Assignment
Check every line below for the word "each" and show those that hold it.

Dataset extract
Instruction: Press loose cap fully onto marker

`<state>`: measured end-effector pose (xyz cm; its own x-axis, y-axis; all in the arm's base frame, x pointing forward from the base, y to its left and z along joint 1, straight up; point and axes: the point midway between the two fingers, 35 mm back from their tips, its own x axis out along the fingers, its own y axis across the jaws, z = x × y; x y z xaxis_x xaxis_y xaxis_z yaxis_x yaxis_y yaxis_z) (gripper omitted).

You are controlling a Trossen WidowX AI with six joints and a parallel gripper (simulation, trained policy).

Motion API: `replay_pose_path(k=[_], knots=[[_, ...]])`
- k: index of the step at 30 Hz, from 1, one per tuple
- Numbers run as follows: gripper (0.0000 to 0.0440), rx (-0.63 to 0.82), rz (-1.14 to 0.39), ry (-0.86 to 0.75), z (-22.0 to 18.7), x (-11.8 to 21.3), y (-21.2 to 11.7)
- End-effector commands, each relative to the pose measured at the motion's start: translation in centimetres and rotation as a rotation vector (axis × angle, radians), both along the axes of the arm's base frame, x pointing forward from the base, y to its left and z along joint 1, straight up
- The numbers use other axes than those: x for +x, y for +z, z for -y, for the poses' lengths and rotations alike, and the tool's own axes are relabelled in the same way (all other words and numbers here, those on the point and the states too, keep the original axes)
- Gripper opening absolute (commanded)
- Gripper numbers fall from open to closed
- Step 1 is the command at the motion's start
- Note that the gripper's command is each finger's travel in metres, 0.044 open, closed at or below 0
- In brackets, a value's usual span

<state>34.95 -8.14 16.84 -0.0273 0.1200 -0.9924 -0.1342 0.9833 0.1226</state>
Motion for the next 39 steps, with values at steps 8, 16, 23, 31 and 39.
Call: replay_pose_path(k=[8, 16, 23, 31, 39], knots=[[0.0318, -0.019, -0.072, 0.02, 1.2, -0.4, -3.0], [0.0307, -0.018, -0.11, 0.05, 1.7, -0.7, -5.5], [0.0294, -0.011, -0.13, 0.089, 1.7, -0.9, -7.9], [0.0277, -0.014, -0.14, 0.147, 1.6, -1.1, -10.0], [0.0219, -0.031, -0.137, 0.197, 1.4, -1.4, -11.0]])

Exercise solution
- End-effector commands, each relative to the pose measured at the motion's start: translation in centimetres and rotation as a rotation vector (axis × angle, radians), both along the axes of the arm's base frame, x pointing forward from the base, y to its left and z along joint 1, straight up
- Note that the gripper's command is each finger's travel in metres, 0.044 open, closed at or below 0

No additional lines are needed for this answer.